J.M. Barrie’s classic novel is given an anime twist in this sprightly, inventive feature film assembled from episodes of the Japanese television series. It opens, excitingly, with Wendy (Naoko Matsui), John (Kyoko Hamura) and Michael (Yuriko Fuchikazi) fleeing pirates aboard a flying galleon. Forced to walk the plank, Wendy teeters above a terrifying, giant cloud monster until Peter Pan (Noriko Hidaka) flies to her rescue. Whereupon the Darling children wake up and discover they shared the same dream.
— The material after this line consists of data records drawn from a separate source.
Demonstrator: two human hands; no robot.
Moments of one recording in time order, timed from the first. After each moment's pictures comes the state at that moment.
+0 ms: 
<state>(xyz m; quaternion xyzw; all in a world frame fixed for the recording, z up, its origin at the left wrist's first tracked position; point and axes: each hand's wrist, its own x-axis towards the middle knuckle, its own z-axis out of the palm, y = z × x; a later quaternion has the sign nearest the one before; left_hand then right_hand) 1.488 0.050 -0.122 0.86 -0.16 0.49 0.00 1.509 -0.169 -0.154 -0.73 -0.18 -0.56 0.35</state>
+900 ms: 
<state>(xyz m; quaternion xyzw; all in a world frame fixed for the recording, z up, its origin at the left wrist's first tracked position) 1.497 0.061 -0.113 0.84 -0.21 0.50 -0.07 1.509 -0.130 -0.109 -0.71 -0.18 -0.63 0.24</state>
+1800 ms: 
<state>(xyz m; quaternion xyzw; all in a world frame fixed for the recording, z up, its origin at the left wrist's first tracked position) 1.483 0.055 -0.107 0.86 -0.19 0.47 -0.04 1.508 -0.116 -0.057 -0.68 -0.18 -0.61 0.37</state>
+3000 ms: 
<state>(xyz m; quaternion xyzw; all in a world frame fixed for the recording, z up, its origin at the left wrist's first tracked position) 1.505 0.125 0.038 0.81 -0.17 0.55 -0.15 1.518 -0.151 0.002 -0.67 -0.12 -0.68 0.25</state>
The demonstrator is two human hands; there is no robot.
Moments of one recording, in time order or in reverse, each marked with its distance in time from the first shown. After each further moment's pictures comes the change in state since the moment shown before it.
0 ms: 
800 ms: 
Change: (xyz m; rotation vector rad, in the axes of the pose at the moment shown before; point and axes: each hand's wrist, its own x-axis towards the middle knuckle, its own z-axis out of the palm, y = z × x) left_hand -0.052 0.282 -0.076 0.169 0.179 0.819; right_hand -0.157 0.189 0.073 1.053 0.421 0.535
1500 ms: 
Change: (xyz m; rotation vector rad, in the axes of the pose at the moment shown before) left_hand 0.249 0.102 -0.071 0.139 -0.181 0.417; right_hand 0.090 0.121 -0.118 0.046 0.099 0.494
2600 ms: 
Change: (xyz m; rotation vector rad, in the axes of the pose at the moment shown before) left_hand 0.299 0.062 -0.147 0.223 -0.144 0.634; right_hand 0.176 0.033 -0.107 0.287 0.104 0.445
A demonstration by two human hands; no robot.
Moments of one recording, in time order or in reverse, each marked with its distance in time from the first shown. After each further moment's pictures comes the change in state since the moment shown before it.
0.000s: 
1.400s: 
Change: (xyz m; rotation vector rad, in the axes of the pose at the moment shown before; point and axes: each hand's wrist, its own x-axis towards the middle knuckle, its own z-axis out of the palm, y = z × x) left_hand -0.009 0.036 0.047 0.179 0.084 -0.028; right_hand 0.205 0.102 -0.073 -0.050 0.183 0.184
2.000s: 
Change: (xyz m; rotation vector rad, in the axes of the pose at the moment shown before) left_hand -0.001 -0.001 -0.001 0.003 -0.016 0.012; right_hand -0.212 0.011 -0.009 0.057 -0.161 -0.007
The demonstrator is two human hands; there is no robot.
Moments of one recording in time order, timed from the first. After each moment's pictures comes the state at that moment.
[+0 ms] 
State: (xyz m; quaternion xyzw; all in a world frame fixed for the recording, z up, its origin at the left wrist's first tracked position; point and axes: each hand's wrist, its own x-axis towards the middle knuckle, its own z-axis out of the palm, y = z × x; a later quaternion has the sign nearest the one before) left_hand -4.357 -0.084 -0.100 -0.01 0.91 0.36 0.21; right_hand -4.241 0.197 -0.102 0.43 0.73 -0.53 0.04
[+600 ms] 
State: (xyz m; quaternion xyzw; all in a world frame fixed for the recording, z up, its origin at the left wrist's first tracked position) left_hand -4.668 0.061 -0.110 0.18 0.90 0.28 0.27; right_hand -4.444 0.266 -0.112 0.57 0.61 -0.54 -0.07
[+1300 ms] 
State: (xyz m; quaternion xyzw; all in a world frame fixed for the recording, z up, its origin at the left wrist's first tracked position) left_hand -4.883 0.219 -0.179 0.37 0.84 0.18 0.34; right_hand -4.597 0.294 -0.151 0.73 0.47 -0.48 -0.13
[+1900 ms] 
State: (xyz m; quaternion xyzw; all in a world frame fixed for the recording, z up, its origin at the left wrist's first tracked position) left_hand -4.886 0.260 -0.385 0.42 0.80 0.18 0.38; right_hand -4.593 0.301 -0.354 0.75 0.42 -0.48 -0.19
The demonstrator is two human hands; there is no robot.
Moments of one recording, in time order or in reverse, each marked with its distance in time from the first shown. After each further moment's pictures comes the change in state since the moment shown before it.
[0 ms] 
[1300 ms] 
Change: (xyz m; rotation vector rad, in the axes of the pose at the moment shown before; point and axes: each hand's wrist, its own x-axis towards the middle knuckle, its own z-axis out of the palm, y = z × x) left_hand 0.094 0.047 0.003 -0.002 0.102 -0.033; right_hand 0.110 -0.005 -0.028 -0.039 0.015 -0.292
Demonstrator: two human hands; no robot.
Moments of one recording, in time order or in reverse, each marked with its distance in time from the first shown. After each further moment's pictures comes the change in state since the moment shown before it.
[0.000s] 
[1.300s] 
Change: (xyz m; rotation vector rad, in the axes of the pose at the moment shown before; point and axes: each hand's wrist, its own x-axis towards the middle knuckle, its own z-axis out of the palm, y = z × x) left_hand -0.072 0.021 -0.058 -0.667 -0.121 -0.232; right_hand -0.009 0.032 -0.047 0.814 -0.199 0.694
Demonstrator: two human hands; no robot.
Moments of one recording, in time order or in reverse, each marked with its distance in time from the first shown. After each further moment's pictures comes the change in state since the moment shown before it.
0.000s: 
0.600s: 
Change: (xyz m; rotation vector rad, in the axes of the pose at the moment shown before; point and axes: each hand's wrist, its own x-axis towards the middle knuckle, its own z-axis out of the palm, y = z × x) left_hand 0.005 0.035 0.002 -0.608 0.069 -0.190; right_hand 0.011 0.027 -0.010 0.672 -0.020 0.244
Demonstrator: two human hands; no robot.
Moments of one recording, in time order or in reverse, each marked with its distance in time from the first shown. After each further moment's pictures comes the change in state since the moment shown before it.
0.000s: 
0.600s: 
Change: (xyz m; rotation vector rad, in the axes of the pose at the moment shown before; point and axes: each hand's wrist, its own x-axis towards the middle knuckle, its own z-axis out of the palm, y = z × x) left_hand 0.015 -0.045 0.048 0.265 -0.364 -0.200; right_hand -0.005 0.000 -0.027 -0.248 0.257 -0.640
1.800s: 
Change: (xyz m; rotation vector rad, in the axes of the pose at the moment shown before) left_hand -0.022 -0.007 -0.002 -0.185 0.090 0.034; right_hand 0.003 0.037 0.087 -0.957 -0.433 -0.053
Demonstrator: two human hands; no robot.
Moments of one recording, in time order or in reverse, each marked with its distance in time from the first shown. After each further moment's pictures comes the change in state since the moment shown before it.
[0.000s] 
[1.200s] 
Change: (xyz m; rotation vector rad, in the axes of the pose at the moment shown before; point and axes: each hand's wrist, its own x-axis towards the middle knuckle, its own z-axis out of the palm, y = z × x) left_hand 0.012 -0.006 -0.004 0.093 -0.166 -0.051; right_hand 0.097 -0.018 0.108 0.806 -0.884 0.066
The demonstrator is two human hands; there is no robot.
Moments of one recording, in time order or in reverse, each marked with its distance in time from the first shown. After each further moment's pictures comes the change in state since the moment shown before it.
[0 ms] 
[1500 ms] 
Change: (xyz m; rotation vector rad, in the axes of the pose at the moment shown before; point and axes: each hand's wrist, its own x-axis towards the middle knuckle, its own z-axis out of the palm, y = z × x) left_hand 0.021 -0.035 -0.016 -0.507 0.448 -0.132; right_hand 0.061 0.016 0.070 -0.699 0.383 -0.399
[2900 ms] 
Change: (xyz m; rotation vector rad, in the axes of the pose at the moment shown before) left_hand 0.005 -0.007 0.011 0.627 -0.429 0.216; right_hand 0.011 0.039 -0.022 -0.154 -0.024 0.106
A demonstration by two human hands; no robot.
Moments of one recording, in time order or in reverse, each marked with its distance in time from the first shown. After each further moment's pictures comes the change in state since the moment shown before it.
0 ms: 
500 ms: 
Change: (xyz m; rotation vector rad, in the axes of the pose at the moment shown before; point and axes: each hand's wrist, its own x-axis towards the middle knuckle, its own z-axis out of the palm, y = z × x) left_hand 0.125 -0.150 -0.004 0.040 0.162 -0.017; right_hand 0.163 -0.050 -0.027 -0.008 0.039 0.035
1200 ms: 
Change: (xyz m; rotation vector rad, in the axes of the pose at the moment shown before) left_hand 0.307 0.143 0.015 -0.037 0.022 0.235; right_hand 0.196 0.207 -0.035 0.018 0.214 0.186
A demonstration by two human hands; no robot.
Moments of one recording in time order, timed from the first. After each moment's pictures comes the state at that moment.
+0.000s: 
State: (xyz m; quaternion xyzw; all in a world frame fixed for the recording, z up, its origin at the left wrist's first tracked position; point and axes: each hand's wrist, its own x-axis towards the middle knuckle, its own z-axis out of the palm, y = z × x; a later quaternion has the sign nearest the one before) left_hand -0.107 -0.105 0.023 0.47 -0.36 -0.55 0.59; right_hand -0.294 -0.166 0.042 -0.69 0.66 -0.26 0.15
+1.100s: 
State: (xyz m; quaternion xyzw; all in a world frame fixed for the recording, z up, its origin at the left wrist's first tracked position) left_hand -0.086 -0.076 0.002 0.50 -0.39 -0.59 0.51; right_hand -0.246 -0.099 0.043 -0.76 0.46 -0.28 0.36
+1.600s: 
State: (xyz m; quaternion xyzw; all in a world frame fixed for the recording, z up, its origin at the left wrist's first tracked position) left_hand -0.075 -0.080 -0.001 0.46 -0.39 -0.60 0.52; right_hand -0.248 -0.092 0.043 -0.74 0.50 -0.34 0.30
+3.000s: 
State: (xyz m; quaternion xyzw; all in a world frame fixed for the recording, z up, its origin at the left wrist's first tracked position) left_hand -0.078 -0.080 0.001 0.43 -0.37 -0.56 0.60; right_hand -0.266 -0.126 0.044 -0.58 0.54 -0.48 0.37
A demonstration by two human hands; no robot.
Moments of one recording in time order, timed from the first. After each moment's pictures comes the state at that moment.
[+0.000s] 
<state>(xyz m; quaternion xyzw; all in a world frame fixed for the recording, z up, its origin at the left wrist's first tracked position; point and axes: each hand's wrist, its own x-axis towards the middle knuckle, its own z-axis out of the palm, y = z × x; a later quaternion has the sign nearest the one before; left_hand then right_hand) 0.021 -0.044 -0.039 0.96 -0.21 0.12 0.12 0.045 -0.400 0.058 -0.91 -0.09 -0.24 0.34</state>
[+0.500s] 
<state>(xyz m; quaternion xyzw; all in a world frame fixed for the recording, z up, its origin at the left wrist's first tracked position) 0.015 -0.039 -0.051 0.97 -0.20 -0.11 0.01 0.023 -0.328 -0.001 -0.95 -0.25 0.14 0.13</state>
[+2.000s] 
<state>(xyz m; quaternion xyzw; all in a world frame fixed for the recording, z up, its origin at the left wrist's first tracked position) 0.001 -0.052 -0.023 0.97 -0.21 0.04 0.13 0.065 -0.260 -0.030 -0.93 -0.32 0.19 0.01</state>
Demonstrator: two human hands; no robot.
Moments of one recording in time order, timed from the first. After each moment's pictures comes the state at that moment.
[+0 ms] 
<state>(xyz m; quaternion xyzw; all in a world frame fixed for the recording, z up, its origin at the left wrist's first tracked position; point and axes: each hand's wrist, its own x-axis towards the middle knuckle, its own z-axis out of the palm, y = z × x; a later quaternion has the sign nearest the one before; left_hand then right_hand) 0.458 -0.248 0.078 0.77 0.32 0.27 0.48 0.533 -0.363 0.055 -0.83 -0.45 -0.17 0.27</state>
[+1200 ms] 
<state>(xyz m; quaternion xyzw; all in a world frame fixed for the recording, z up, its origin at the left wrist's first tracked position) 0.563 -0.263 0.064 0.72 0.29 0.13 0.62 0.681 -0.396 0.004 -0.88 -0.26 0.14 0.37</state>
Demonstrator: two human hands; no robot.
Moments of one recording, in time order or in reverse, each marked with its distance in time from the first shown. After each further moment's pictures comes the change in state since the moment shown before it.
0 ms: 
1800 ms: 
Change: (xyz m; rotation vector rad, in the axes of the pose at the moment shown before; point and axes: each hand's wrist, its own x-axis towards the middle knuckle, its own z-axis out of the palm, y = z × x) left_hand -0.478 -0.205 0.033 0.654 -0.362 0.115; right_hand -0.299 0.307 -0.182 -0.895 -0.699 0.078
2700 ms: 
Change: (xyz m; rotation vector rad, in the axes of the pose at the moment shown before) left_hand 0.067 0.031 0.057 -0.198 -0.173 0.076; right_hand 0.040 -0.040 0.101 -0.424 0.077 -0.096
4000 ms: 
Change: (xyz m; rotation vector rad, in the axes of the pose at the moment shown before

Children’s anime veteran Yoshio Kuroda, whose past work includes classics like Gulliver’s Space Travels: Beyond the Moon (1965) and The Dog of Flanders (1975), builds the magic and mystery presaging Peter’s first visit, exceptionally well. We glimpse a shadowy figure skipping over the rooftops of Edwardian London, while tiny bursts of golden fairy dust herald the arrival of sexy, pink-haired Tinkerbell. When Tink enters the children’s bedroom, toys begin to dance recalling that famous scene in Close Encounters of the Third Kind (1977).
In the first of several new elements that prefigure P.J. Hogan’s revisionist Peter Pan (2003), it is Wendy who does not want to grow up. She and her brothers fly away with Peter to a Never Land that, rather than keeping them in stunted infancy, helps the kids mature. Little Michael stops wetting the bed, John loses his anxieties, and Wendy blossoms into a capable, confident young woman. Far from a simpering damsel, she becomes a gutsy heroine with a knack for disarming psychological insights into Peter, the Lost Boys and even arch-nemesis Captain Hook.
The plot sticks fairly closely to Barrie’s original for the first half hour, but with anime eccentricities like the giant cannon and clockwork animal super-weaponry the Lost Boys use when defending their tree house, the charming J-pop score and the moment Tootles (Kazue Ikura) straps balloons and wheels onto a sailboat to make a nifty all-terrain vehicle. The flying sequences and edge of your seat action are beautifully animated and manage more of an Indiana Jones feel than Steven Spielberg managed with Hook (1991). Here, Peter Pan is as strong as Superman, able to catch boulders or fling heat-seeking missiles (!) back at his enemies.
Never Land becomes a giant island floating in the sky, which children explore in rich detail, flying up its roots, over the rainbow and into a vast, sumptuous fairyland. While other cinematic incarnations are curiously under-populated, this Never Land teams with exotic birds, strange flowers and magical animals, including reoccurring character Rascal the racoon. We race through the rescue of Princess Tiger Lily (who like Wendy, rallies the boys whenever things look bad, and as in Hogan’s film becomes John’s love interest), Wendy’s encounter with the lovely mermaids who are dangerously ga-ga over Peter (a scene that strikes a better balance between enchanting, erotic and scary than previous versions), and Tinkerbell’s betrayal and redemption. She doesn’t drink poison, but risks her life to defuse a lethal death-trap, while the “I do believe in fairies” sequence is reworked into an apocalypse-averting climax worthy of Akira (1988). No surprise, since character designer/animation director Takashi Nakamura worked on that same movie.
After the thrilling final battle with the pirates in a subterranean lost city, which sees Wendy dangled from the arm of a giant robot over a vast chasm, Peter finally takes care of Hook (who, in an intriguing quirk, is haunted by the death of his mother, whom he may have killed). Hereafter, things get delightfully trippy and weird. Never Land suddenly starts to wither and die and the heroes encounter the outlandish Rain Giant and Memory Bird, who lives in a rainforest atop the giant’s head and prophesises doom.
To restore Tinkerbell’s soul, Peter, Wendy and the Lost Boys journey to the Castle of Darkness where mystical stones, space-age hovercraft and speeder bikes that deliberately evoke Return of the Jedi (1983) and a mysterious young princess on the run from the sinister Black Cloak Group, turn this into an Edwardian science fiction-occult-conspiracy thriller for kids. Needless to say, this strays from J.M. Barrie’s original story, but stays true to his themes and wraps things up on a suitably poignant note.